By JOSEPH MARTIN
I was 26 years old when I was hired as editor of the Cherokee One Feather. I had no editing experience, no management experience, no supervisory experience, and I certainly had no experience putting together a budget. All I had was the reporting, writing and radio production experience I had learned in college. Yet here I was, about to oversee a weekly newspaper. It was sink or swim time.
There were a lot of headaches and heartburn, but I learned quickly and made the best of my time there. The paper quickly gained respect and earned credibility, to the point that Associated Press published one of the paper’s stories. I’m proud of my accomplishments there.

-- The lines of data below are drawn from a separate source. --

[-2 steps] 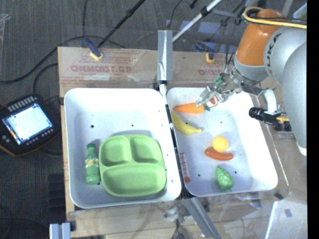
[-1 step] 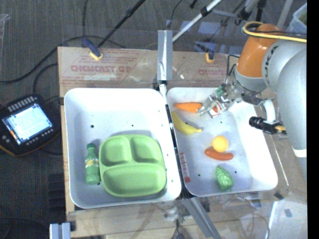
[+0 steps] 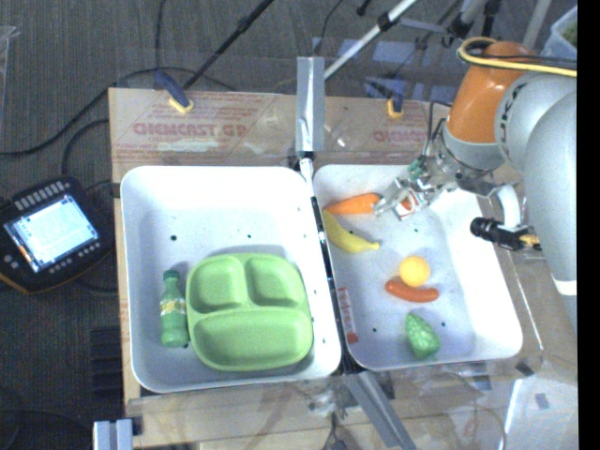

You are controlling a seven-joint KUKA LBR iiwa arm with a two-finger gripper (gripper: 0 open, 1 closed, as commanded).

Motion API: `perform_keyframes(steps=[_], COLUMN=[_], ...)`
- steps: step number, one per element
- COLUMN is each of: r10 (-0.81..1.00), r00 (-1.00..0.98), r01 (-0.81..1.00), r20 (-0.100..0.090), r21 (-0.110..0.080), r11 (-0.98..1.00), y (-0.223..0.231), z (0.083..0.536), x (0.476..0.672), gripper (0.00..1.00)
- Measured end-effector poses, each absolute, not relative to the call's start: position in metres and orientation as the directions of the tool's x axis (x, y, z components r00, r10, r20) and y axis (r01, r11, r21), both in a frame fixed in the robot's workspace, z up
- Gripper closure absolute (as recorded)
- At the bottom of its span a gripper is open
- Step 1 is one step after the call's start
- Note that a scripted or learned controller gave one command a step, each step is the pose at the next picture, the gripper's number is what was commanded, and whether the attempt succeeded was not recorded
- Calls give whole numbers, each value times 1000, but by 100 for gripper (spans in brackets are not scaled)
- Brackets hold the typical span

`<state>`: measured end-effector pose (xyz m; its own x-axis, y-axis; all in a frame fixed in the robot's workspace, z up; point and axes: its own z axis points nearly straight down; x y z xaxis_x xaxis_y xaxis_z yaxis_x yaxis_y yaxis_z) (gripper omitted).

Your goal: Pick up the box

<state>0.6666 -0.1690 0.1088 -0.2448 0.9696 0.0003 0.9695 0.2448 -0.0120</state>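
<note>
We see the gripper [image 3: 405, 198] low over the right bin [image 3: 469, 331], its 2 fingers closed around a small white and red box [image 3: 406, 204] lifted between them. Just left of the jaws lies a carrot [image 3: 353, 204], a banana [image 3: 349, 239] below that. Further below sit a yellow ball [image 3: 414, 270], a red sausage [image 3: 412, 292] and a green fruit [image 3: 422, 336]. Far left, the other bin [image 3: 150, 204] holds a green tray [image 3: 248, 312] and bottle [image 3: 172, 309].

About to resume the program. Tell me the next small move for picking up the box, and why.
Probably a short straight lift. The gripper sits low in the right bin at its far end, with the small red and white box at its tip, beside the carrot. Rising would show whether the box comes along.
</note>
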Motion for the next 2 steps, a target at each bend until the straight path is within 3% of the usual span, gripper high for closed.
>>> perform_keyframes(steps=[1, 2], r10=[957, 995], r00=[291, 102], r01=[957, 995], r20=[-3, -3], r21=[-4, -3], r11=[-291, -102], y=[-104, -74], z=[170, 182], x=[666, 668], gripper=[100, 100])
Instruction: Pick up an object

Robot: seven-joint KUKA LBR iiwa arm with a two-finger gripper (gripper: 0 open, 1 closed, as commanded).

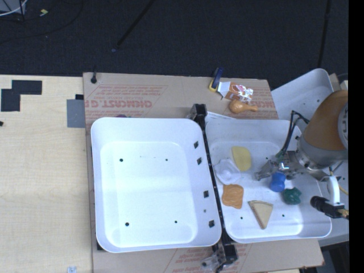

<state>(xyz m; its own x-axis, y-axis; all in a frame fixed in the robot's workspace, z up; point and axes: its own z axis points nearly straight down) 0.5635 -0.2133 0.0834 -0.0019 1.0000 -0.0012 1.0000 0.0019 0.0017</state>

However, just as it is off of the reservation, not everyone is a fan of the media. Adding to that challenge was the fact that the One Feather is owned by and gets most of its funding from the tribe. That gives those with contempt for the media power. Should the paper publish an article about child molesters, murderers, underhanded political schemes to circumvent public input, or government corruption, all it takes is a phone call and elected officials will be breathing down the editor’s neck, even calling for or getting a termination.
I’ve had the pleasure to serve as associate editor at the Cherokee Scout in Murphy and the Andrews Journal. I experienced much of the same reactions to stories about crime or editorial commentary, but the reactions ended when the conversation was over. At the One Feather, it wasn’t uncommon to get a phone call or a visit from the chief, vice chief or a council member. The thought that the Cherokee County Commission, Murphy Town Council or Andrews Board of Aldermen would have that kind of influence over the media would make Publisher David Brown shudder.
Throughout my nearly 12-year tenure at the paper, one thing would become painfully clear, this tribe needs an independent newspaper, and it needs the tools to allow such a newspaper to do its job. Market research and continuous public feedback show that the tribal members and One Feather’s readership want independence for the paper, and fluff disguised as news doesn’t fly.
We need to focus on these key areas:
- Public information laws – The tribe has them, but enforcing them is another matter. Tribal officials in recent years have been able to deny what their own law deems public with no consequences. In addition, all need access to what is deemed public. The idea that public information is only public for tribal members is not only ridiculous, it’s unrealistic.
- Open meetings laws – We have open meetings laws, but in too many instances, they were ignored or willfully violated, and tribal government’s recent willingness to not only meet in closed sessions, excluding the public and the media, but to adopt actions in those sessions is disgraceful. Again, there are no legal consequences for violations of this law.
- Media access – Reporters for WLOS and Smoky Mountain News get restricted, if any access. These media are funded through advertisements and are privately owned. That means tribal officials can’t threaten them. So denials have been a punitive response. That also means they’ve built major mistrust in the journalists who work for these outlets (who work for the tribe’s constituents). Those who constantly kick a dog shouldn’t be surprised when it bites. Let the media, all the media, do its job.
- Push toward non tribal funding – the paper will need at least 50 percent of its print space in advertising to make a profit. Less tribal funding bolsters the paper’s push for editorial independence. This presents a challenge in the current business climate for publishing, but it’s doable.
- Professional supervision for the One Feather – part of the language in the code providing the paper the freedom to do its job is setting up an editorial board. Since it was originally passed, the law was watered down. The board now consists of the paper’s staff and staff of marketing and public relations, according to the wording of the Free Press Act, something that wasn’t there when it passed in 2006. Any professional public relations practitioner or journalist can confirm this is a huge conflict of interest. Tribal employees are still subject to political interference. The board needs to be appointed from non-tribal employees. They all need to be journalists or former journalists, and they need to know the boundaries and how to avoid blurring the line between public relations and journalism. The paper also needs to be removed from the tribal structure and be its own entity.
A democracy can’t survive without a free press. The problem the Eastern Band has (The Cherokee Nation’s Free Press law, the basis of our free press law, has the same flaw.) is that its free press is solely dependent upon leadership that believes in it. During my tenure at the One Feather, I’ve been privileged to work for two administrations that gave me the independence I needed. However, the tribe’s newspaper should’ve been allowed to operate as a newspaper under free press protection whether the elected officials support it or not.
The public needs to demand this, and I’m optimistic that Principal Chief Patrick Lambert and Vice Chief Sneed’s administration with council’s support will move the paper and press freedom in a positive direction so our community can have a newspaper providing the level of fourth estate watchdogging it deserves.
Martin is a former editor of the Cherokee One Feather and currently resides on tribal lands in Cherokee County.